Adding hash browns to a burger seems like an easy way to create a new choice without complicating the menu. The problem is that each McDonald's location essentially has only the number of fryers it needs to make french fries, Chicken McNuggets, and fried chicken patties for sandwiches.
It's easy for customers to say "just make a batch of hash browns," but the chain also has rules about how long products can sit before they must be discarded. That's why the chain did not bring back All-Day Breakfast, after it dropped the offering to simplify the menu during the pandemic.

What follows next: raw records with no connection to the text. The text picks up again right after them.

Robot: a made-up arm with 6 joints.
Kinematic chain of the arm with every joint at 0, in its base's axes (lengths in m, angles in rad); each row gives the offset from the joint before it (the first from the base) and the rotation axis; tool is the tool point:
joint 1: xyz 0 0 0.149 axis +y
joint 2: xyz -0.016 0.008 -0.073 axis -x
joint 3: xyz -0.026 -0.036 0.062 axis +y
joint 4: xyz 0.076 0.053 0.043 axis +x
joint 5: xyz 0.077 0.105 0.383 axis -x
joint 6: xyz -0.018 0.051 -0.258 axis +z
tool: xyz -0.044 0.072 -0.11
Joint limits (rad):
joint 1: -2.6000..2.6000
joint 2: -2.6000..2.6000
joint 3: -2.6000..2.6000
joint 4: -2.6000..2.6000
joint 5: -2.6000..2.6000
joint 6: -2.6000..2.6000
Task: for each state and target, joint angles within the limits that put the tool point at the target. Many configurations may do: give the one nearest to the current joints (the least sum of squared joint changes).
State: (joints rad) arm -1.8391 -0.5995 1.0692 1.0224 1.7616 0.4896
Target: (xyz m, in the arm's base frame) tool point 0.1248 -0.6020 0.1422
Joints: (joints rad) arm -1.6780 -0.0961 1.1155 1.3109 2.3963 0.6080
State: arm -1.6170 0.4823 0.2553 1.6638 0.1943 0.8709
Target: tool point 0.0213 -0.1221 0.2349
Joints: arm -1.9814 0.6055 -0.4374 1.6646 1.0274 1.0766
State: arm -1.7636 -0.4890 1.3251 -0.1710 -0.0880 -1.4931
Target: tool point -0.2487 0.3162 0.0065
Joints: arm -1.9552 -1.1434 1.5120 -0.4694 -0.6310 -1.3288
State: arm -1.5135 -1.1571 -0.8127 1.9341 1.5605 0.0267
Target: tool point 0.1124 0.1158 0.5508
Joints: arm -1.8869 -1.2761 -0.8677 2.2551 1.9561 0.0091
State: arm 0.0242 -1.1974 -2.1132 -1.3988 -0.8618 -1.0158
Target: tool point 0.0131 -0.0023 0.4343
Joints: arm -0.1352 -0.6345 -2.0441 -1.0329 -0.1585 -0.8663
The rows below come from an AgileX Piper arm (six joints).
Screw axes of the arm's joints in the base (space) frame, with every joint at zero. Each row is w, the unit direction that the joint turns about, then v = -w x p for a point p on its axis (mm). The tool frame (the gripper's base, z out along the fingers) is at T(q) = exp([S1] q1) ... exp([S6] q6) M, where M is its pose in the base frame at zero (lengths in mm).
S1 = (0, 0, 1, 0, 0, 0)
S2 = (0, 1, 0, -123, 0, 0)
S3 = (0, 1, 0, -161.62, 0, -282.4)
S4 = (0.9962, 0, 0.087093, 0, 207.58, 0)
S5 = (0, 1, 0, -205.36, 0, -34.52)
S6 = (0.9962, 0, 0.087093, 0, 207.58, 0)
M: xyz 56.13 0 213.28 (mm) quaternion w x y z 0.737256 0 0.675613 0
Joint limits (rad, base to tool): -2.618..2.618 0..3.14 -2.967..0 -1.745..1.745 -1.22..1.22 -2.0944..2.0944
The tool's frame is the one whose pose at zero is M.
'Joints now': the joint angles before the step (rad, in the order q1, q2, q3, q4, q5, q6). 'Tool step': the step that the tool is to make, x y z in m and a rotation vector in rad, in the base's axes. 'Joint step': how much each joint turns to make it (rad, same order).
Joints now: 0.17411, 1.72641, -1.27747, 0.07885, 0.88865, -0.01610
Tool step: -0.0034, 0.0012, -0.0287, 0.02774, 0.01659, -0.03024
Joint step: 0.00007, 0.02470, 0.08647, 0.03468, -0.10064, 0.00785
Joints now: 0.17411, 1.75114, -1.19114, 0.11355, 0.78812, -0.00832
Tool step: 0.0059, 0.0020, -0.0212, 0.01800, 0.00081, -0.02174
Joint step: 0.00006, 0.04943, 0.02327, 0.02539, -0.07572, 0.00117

There's only so much kitchen space to go around, and hash browns (or eggs for that matter) can't be left out for long periods until customers order them. Franchisees generally have sharply opposed any product changes that slow down the kitchen.
And even if a hash-brown breakfast burger would be awesome, its existence, at least in the U.S., would likely hold up orders for fries, which are ordered with nearly every meal, and Chicken McNuggets, which are pretty popular, too.